◆ **TASK DIRECTIONS**
In your copy, include no images, and write out every entry below exactly as it stands.

◆ **SOURCE DATA**
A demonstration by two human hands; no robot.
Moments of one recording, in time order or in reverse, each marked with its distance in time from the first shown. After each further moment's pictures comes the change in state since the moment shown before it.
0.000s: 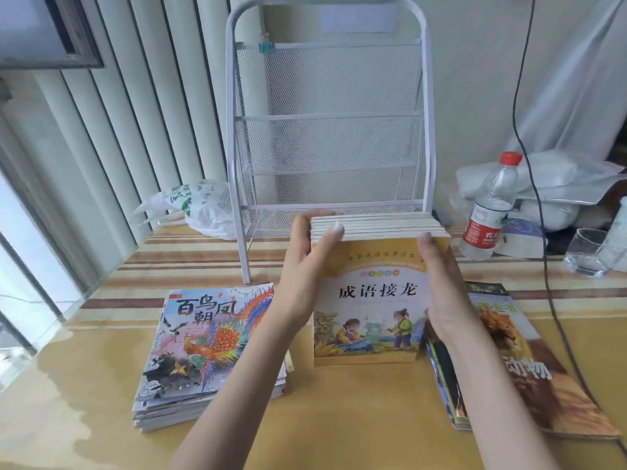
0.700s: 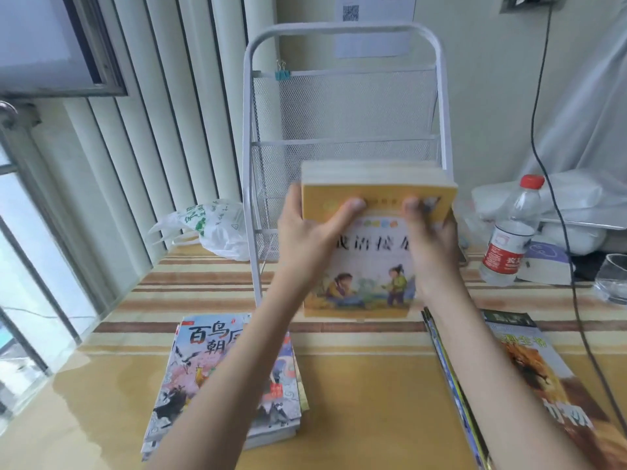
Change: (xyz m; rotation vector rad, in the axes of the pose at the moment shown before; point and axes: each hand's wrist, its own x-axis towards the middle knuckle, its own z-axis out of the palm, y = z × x) left_hand 0.068 0.018 -0.011 0.083 0.237 0.230; right_hand 0.053 -0.036 0.053 0.091 0.030 -0.327
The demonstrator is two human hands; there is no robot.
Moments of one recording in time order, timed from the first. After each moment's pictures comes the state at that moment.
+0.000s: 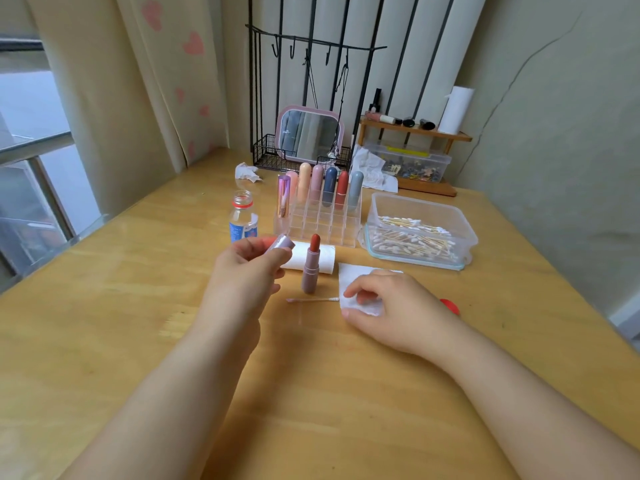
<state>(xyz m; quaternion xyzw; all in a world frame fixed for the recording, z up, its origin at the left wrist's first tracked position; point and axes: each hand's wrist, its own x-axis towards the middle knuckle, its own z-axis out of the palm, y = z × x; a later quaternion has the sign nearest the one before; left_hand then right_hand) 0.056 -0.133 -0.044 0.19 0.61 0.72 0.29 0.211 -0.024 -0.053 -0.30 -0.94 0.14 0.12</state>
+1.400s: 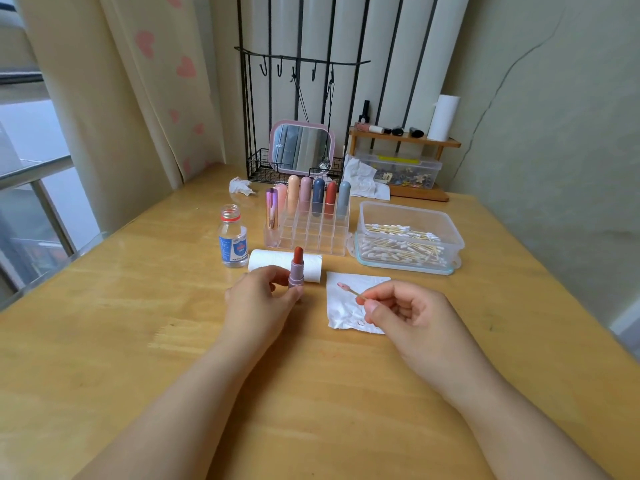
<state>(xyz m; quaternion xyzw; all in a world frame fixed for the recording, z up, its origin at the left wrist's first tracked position) 0.061 -0.111 -0.079 0.40 0.78 0.47 0.08 0.248 -0.057 -0.038 -0.30 -0.75 0.48 0.34</state>
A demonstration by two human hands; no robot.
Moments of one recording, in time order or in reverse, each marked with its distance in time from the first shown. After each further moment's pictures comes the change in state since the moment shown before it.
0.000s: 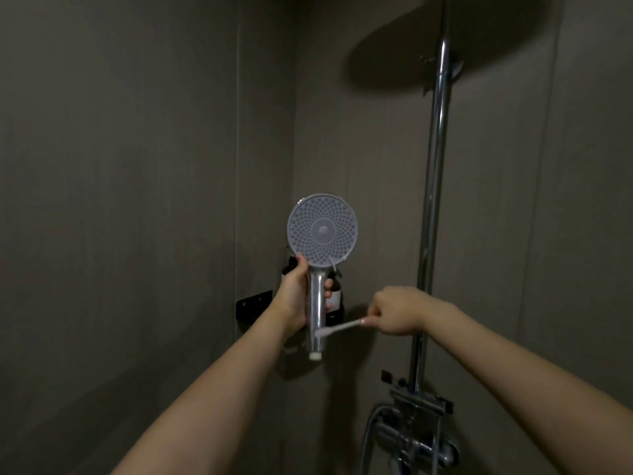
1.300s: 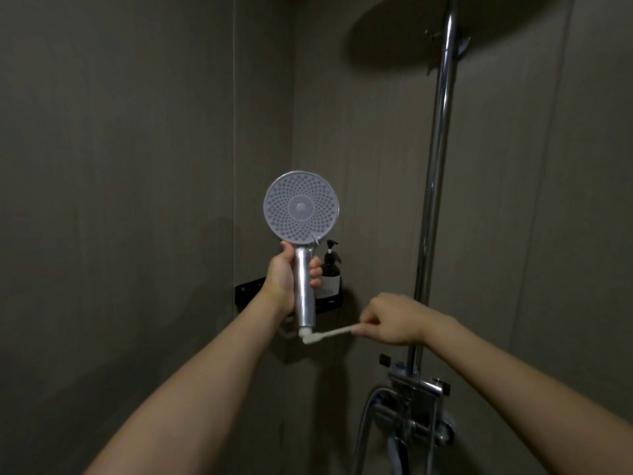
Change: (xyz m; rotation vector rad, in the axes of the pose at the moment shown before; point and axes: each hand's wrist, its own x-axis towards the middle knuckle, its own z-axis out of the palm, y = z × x) left_hand 0.000 0.005 -0.004 -0.232 0.057 0.013; right_hand -0.010 -0.011 0.030 0.161 0.011 -0.152
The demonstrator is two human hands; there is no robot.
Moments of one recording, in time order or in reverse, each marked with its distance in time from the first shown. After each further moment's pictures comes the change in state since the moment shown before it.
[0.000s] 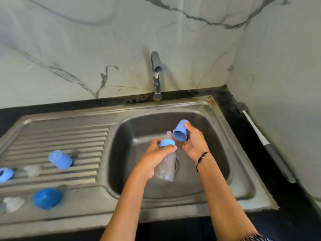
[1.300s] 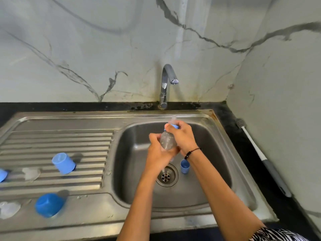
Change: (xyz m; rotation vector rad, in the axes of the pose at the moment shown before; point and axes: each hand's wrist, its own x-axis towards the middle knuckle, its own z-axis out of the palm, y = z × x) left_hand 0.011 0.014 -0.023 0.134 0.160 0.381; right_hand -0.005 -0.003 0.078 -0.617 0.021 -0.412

◆ **TASK RESPONSE**
A demonstration by two human hands; no robot.
Moments of one recording, in time order or in reverse, each marked with its distance in time from the first shown. After each further moment's pictures comes the change in state since the moment shown before it.
0.000s: 
0.700s: 
Change: (xyz m; rotation vector rad, in the axes of the pose at the moment shown before; point and axes: each hand's wrist, its own x-axis towards the middle knuckle, its own z-axis out of the palm, y = z × x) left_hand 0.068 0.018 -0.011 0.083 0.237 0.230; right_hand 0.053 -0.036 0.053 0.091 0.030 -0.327
The demonstrator is two human hands; there is no robot.
Moments of one recording in time order, timed from the first. After each moment's pictures comes the state at that moment.
+0.000s: 
<state>(xyz m; quaternion xyzw; all in a world frame fixed for the recording, z up, its origin at the left wrist's first tracked position; point and axes: each hand's wrist, its own x-axis towards the middle knuckle, its own z-axis out of the palm, y = z × x; a later quaternion has the sign nearest the one before; left_hand then right_hand) 0.056 -0.133 -0.044 0.19 0.61 0.72 0.29 0.211 -0.024 -0.053 -0.30 -0.94 0.14 0.12</state>
+1.400s: 
<state>(xyz m; quaternion xyzw; all in a world frame fixed for the recording, z up, its origin at the left wrist's first tracked position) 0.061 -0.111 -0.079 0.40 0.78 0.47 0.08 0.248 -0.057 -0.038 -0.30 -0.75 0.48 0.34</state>
A demonstration by two human hands; no robot.
Moments of one recording, in time order or in reverse, each marked with its distance in time from the first shown. After each further moment's pictures comes the change in state since the moment shown before it.
0.000s: 
1.300s: 
Change: (xyz m; rotation vector rad, in the axes of the pose at the moment shown before; point and axes: each hand's wrist, its own x-axis towards the middle knuckle, its own z-axis out of the palm, y = z × x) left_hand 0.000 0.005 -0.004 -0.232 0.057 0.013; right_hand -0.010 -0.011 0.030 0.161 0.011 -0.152
The demonstrator is two human hands; there is no robot.
Moments of one recording, in time order or in reverse, each marked with its distance in time from the first shown. After each further moment's pictures comes the change in state since the moment shown before it.
[0.000s] 
[1.300s] 
Change: (xyz m; rotation vector rad, in the axes of the pose at the moment shown before; point and axes: each hand's wrist, its own x-axis towards the middle knuckle, its own z-axis out of the palm, y = z × x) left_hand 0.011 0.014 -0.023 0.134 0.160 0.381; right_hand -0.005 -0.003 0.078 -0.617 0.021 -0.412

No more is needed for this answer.